● Work item
Your reply should be made up of every line in the records below that holds the string "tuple".

- Opening Delimiter -

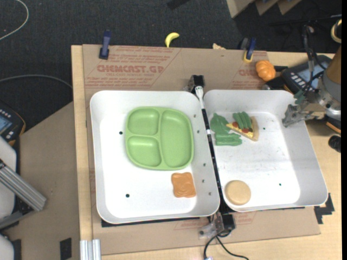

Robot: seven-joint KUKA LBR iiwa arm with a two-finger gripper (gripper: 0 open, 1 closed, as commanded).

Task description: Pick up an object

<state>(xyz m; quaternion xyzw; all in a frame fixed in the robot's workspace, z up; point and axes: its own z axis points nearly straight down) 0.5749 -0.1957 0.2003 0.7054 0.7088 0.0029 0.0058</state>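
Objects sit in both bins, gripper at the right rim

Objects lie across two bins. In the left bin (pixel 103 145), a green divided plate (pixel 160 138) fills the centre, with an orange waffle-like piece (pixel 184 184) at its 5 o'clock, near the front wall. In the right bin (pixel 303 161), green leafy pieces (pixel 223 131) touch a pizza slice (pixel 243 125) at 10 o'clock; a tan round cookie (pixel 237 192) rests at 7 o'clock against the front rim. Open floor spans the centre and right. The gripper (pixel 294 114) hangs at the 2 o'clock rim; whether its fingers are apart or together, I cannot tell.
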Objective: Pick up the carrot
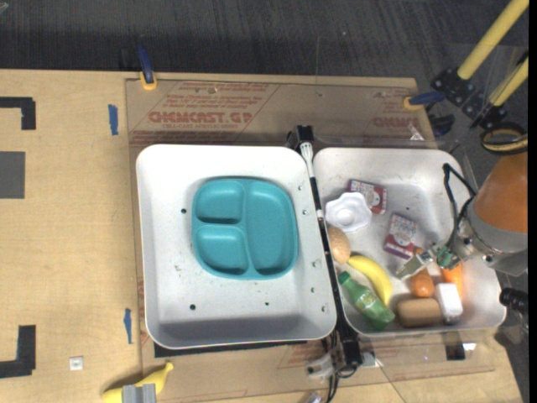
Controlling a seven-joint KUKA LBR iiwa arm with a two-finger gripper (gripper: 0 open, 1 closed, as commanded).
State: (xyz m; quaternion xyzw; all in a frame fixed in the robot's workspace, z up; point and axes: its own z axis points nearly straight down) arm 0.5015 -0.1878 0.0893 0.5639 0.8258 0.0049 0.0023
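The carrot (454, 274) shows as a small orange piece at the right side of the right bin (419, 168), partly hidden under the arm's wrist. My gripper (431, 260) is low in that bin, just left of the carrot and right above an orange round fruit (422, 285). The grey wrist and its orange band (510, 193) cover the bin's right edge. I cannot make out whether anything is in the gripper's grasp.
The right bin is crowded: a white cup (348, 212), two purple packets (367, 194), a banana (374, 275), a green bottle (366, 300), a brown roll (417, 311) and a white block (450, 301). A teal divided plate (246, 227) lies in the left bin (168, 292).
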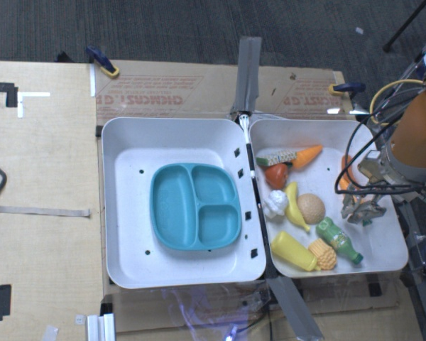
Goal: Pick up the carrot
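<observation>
carrot (307, 155) lies up-left of gripper (362, 210), long axis tilted tip-up to the right; finger state probably unreadable here, can't tell.

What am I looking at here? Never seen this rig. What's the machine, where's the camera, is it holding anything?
One camera looks down at a slant on a bench with two white bins. The left bin holds a teal divided plate. The right bin holds toy food: the carrot, a banana, corn and a green bottle. The robot arm reaches in from the right; its hand hangs over the right bin's right side, apart from the carrot. Nothing visibly sits between its fingers.
</observation>
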Robot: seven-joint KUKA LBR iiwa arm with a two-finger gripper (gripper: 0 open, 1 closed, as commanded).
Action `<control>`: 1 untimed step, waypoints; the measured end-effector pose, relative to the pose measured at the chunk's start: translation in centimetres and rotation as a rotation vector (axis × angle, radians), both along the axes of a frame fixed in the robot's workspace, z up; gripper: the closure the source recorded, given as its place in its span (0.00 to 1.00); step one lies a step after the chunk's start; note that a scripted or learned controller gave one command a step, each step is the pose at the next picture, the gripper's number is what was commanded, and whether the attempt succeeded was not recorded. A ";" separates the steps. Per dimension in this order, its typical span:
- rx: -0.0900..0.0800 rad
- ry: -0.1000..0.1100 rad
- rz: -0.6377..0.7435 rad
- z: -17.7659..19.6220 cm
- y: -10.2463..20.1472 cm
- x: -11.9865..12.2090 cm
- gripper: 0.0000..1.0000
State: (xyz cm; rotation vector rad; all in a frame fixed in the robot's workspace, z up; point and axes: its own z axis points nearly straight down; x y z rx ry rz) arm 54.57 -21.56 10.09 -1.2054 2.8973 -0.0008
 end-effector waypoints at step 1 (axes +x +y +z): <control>0.000 0.000 0.000 0.0 0.0 0.0 0.00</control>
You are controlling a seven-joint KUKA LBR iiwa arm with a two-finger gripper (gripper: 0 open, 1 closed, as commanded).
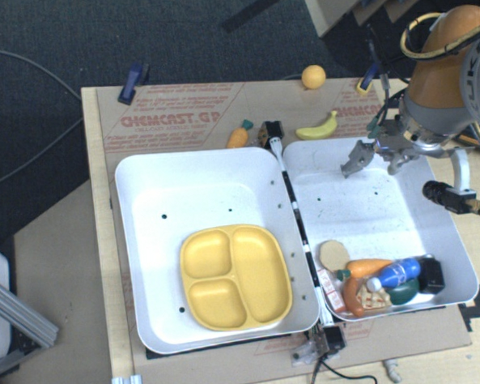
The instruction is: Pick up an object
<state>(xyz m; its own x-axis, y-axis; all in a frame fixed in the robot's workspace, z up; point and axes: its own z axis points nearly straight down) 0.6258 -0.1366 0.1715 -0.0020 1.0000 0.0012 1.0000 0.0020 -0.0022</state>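
In the right white bin (437,232), a cluster of small objects sits packed into the near corner: an orange carrot-shaped toy (366,266) lying with its long axis across the bin, a blue bottle with a white cap (395,274) pointing along the same line, a round tan disc (335,254) just beside them, and a dark block (431,274) at the bottle's far end. The gripper (377,156) hangs over the bin's far edge, well apart from the cluster, fingers spread with nothing between them. The bin floor between is bare white. The left white bin (145,233) holds a yellow divided plate (235,275). A yellow banana (318,127) lies on the bench (108,155) beyond the right bin.
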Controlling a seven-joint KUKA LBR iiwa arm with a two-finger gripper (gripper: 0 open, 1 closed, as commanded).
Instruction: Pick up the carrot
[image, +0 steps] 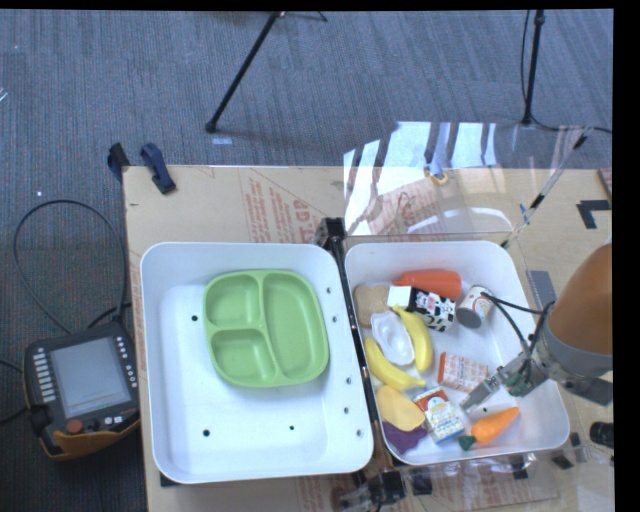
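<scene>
Carrot (493, 427) low in right bin (536, 300) — gripper (487, 393) angled just above it

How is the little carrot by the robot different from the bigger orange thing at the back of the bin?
The small carrot has a green end and lies at the right bin's front, beside the tool. The larger orange piece shows no green, looks longer and fatter, and lies at the back beside the cow-patterned carton. Both are orange.
</scene>
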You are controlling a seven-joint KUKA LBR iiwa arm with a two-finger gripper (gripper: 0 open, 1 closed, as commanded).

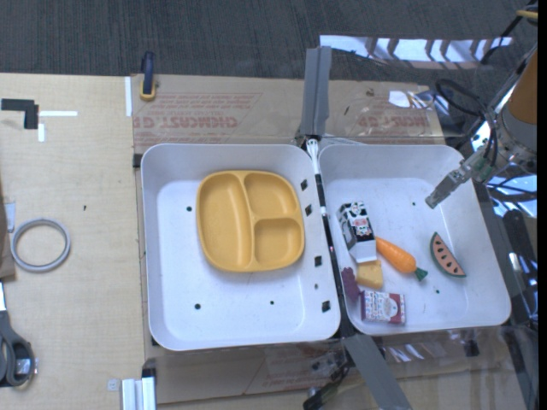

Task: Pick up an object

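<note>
The right bin (479,310) holds several toy foods. A black-and-white cow-print carton (357,226) lies near its left wall, with an orange carrot (396,255) beside it. A yellow cheese wedge (369,274) and a dark red box (382,307) lie below them. A watermelon slice (447,256) rests toward the right. My gripper (446,188) hangs over the upper right part of this bin, above and apart from the watermelon slice, with nothing seen in it. The left bin (171,306) carries a yellow divided plate (250,220).
A grey tape roll (38,244) and scissors (13,361) lie on the wooden bench at far left. An orange-handled clamp (148,77) sits at the back. Cables (461,96) crowd the upper right beside the arm.
</note>
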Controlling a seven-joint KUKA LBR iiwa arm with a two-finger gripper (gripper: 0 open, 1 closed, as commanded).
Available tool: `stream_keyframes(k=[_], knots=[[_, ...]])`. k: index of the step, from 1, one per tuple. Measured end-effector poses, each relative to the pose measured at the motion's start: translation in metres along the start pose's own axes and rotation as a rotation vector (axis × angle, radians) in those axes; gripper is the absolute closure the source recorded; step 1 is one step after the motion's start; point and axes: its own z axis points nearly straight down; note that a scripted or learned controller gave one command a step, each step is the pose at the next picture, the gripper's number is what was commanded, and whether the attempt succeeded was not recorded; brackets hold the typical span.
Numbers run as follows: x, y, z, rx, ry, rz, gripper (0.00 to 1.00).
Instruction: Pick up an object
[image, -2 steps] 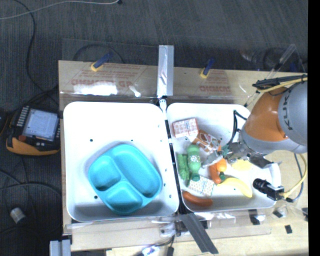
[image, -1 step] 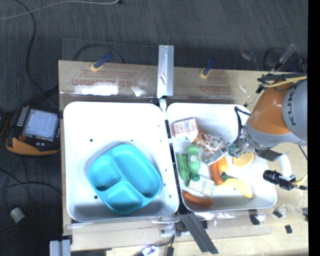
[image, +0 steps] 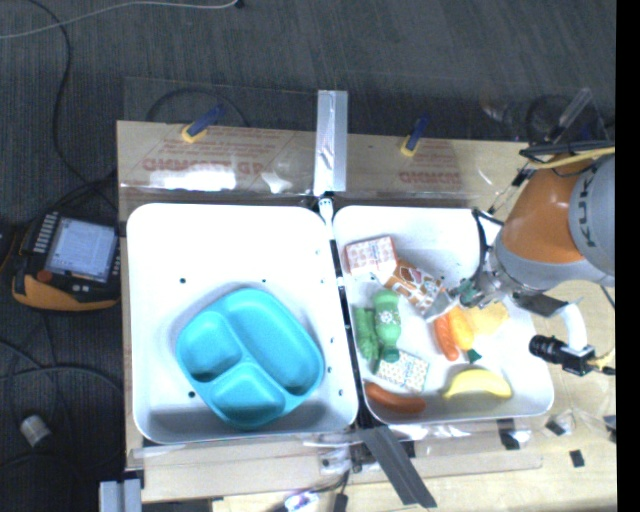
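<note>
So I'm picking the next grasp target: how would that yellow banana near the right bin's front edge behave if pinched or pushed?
The banana looks like smooth moulded plastic, so probably stiff, light and a bit slippery. Its curved shape may pivot or slide toward the right bin wall if pushed.

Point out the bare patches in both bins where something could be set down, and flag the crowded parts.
Left bin: bare floor along its far wall and left side, around the blue divided plate. Right bin: a bare strip at the far wall, behind the snack packets. Crowded: its middle and near half, with the green toy, carrot, banana and the gripper.
</note>
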Motion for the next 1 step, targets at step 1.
stream_keyframes(k=[1], knots=[[0.0511,0.0039,-0.1309,0.015,0.003,0.119,1.00]])
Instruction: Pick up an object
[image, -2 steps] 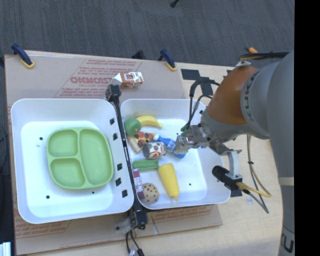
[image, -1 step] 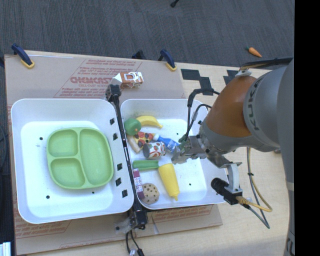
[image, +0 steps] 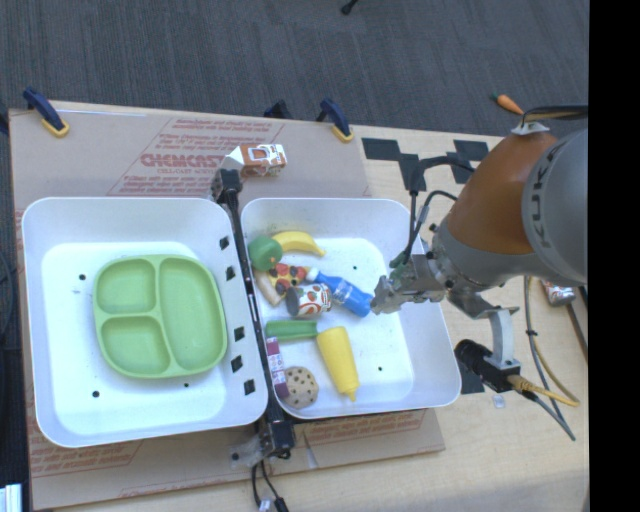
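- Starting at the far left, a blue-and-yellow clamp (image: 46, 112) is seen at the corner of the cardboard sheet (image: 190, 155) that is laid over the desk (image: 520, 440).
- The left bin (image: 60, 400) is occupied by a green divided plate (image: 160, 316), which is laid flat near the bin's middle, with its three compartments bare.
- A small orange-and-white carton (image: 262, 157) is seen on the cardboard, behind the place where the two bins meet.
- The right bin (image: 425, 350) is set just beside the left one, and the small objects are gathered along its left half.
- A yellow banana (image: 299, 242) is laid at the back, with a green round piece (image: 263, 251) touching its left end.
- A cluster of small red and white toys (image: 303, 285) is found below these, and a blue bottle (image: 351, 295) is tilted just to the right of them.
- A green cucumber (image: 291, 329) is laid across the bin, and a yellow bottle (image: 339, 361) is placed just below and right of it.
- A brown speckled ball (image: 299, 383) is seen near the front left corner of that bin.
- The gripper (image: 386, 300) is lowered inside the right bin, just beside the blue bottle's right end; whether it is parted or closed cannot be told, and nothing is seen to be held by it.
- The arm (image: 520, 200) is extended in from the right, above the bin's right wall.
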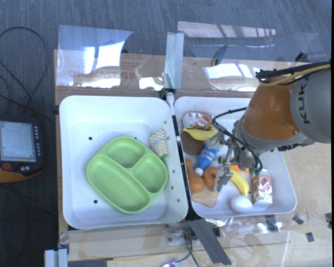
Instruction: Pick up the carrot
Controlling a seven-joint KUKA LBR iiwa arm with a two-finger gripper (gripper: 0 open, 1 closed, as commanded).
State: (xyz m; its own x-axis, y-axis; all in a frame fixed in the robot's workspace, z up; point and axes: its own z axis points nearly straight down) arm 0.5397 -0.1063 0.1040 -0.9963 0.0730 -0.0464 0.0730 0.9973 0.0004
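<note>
The gripper (225, 174) hung low over the right bin (284, 202), beside the carrot (196, 183). I could not tell its state.

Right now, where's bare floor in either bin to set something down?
Left bin: bare floor along its far and left sides, around the green plate. Right bin: crowded; the tool sits among the carrot, banana, blue bottle and egg.
</note>
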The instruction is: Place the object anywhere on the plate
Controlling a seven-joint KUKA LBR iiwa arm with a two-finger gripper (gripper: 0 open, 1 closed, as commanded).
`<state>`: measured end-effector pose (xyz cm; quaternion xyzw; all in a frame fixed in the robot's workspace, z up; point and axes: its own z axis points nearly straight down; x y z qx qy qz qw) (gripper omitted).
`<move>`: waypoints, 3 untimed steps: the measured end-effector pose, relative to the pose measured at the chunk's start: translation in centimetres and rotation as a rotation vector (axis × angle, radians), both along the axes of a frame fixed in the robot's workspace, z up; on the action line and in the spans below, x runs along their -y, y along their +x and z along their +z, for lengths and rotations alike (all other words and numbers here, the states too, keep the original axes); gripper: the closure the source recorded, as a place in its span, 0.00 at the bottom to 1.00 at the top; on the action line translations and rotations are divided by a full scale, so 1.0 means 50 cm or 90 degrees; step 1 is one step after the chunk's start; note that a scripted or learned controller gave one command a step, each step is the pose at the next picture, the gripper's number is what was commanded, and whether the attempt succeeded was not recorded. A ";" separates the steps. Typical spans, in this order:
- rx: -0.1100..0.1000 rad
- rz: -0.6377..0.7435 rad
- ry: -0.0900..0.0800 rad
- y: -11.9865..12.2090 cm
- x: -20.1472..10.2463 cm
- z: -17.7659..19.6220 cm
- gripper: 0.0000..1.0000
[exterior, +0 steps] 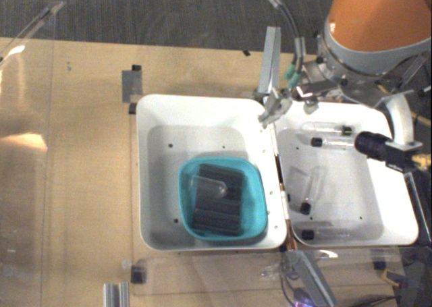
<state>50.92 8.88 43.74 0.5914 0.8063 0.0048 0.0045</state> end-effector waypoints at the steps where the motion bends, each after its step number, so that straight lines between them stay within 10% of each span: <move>1: -0.001 -0.050 -0.001 -0.042 0.164 -0.001 0.00; 2: -0.001 -0.131 -0.001 -0.042 0.322 -0.001 0.00; 3: 0.006 -0.126 -0.002 -0.036 0.319 0.024 1.00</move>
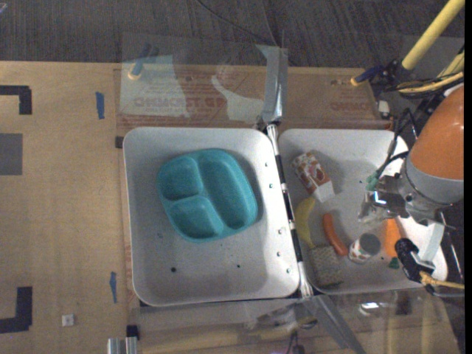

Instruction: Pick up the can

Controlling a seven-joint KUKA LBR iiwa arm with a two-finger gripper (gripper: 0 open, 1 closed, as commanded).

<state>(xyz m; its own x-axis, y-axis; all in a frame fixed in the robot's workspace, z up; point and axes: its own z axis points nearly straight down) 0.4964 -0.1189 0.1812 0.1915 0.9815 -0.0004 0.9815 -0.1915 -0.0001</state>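
The hand [371, 206] hangs low over the right bin [346, 142], at its right side, but glare and the bulk of the wrist blur it so badly that I cannot tell how it is set or whether anything sits in it. Behind it the grey arm with its orange band [445, 142] covers the bin's right wall and runs off the frame's edge. Just below the hand stands the can [363, 249], one small upright cylinder with a pale round top and a reddish printed side, near the bin's front wall and apart from the hand as far as the view tells. Left of the can lies one orange, sausage-shaped piece [334, 234], and a second orange piece [391, 238] shows to the can's right, partly hidden by the wrist. Beside the first lies one yellow curved banana [304, 220] against the bin's left wall, with one grey, rough-textured sponge-like block [325, 265] in front of it. One crumpled red-and-white packet [313, 172] lies farther back. The left bin [147, 271], smooth white plastic, holds one teal divided plate [209, 194] with three compartments. Both bins rest on a pale wooden surface [59, 198].
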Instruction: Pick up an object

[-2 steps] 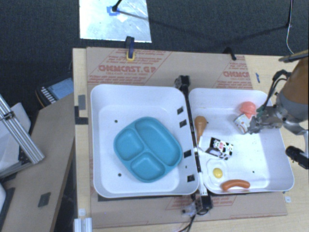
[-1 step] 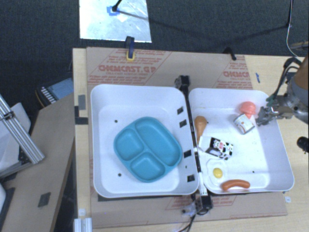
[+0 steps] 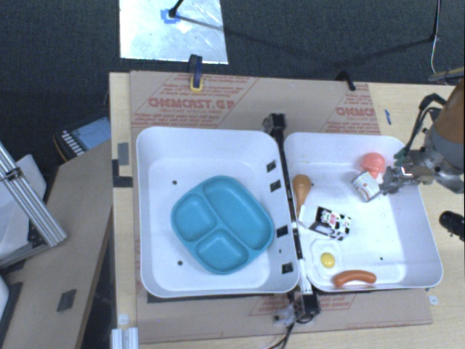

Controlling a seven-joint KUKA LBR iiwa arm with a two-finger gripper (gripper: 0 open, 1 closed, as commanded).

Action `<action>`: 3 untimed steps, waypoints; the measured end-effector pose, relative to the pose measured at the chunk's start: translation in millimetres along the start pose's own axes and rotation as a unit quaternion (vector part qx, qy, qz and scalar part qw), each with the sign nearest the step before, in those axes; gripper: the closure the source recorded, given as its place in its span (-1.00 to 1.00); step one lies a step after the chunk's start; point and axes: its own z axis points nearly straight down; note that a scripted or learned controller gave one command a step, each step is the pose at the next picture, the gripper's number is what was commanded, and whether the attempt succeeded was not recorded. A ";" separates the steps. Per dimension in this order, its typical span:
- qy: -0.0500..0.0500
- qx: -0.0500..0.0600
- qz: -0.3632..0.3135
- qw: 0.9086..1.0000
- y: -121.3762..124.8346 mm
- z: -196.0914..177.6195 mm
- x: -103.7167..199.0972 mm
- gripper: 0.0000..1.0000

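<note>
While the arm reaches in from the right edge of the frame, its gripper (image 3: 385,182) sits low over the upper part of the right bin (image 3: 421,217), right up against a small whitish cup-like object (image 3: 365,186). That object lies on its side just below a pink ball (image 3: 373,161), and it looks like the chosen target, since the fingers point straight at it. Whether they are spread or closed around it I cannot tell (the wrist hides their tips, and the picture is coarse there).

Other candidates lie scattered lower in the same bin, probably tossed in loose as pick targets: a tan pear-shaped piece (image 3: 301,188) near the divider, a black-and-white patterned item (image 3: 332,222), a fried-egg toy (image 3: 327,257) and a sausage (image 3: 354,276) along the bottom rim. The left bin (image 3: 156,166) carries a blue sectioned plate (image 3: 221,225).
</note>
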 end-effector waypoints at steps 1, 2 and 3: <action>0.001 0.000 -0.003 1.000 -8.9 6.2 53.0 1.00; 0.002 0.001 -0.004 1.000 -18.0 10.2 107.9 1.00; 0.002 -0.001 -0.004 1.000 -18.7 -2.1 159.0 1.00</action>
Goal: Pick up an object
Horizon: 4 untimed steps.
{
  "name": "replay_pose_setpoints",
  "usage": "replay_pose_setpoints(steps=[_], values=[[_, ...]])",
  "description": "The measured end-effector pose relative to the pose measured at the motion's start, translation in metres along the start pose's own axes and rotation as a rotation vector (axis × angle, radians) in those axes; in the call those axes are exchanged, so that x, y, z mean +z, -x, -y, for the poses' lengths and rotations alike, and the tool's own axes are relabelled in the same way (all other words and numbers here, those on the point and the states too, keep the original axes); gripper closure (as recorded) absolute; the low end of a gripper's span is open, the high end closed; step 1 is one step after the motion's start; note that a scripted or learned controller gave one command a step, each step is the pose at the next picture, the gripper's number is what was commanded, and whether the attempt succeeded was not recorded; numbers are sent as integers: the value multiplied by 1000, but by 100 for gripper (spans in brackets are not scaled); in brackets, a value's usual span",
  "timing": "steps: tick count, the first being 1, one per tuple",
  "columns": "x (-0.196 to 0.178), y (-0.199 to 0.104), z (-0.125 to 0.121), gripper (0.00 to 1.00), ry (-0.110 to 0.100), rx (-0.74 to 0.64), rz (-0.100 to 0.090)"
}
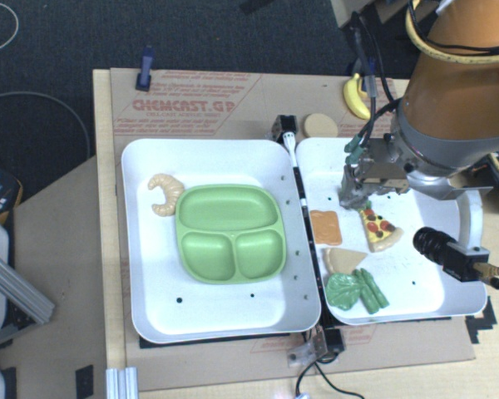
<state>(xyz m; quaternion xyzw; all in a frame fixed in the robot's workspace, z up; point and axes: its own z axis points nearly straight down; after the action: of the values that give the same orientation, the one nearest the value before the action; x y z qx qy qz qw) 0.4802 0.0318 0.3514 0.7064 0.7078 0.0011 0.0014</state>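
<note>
Front of right bin: green leafy toy food point(344, 291) and a green bean-like piece point(372, 290) lie together at the near edge of the right bin point(449, 302), touching each other; just behind them sits a pale beige wedge point(345, 260).
Middle of right bin: an orange-brown toast-like slab point(325, 227) lies close to the bin's left wall, with a toy pizza slice point(378, 229) near it to the right, apart from it.
Left bin: the left bin point(150, 289) holds a green divided tray point(229, 232) at its centre, one long compartment at the back and two small ones in front; a tan croissant point(165, 193) lies against the tray's far left corner.
Arm: the grey arm point(453, 90) reaches in over the right bin from the counter's far right corner, wrist pointing down.
Hand: the hand point(356, 196) hangs just above the pizza slice's far end; I cannot tell how it is set, nor whether it touches anything.
Far edge of counter: a round beige disc point(320, 125) and a yellow object point(358, 96) rest behind the right bin.
</note>
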Motion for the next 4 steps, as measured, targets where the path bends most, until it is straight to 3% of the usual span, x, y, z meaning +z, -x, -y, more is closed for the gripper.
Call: replay_pose_setpoints(steps=[1, 2, 4], values=[[-10, 0, -1, 100, 2, -1, 1], [-54, -60, 0, 100, 3, -3, -2], [-73, -58, -1, 100, 4, 0, 0]])
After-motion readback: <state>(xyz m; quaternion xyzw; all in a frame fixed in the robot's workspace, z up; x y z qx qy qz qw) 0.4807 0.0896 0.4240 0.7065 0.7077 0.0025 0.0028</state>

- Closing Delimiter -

● Answer space
Available tool: `stream_keyframes(k=[_], knots=[[_, ...]])`. k: index of the step, from 1, one per tuple. Measured end-effector poses, each relative to the pose measured at the motion's start: translation in metres along the start pose's own axes and rotation as a rotation vector (axis × angle, radians) in those axes; gripper is the absolute closure the source recorded; step 1 is one step after the motion's start; point and axes: its own z axis points nearly straight down; note that a scripted or learned controller gave one command a step, each step is the pose at the next picture, the gripper's number is what was commanded, and whether the attempt succeeded was not recorded; brackets hold the typical span.
  "timing": "steps: tick count, the first being 1, one per tuple",

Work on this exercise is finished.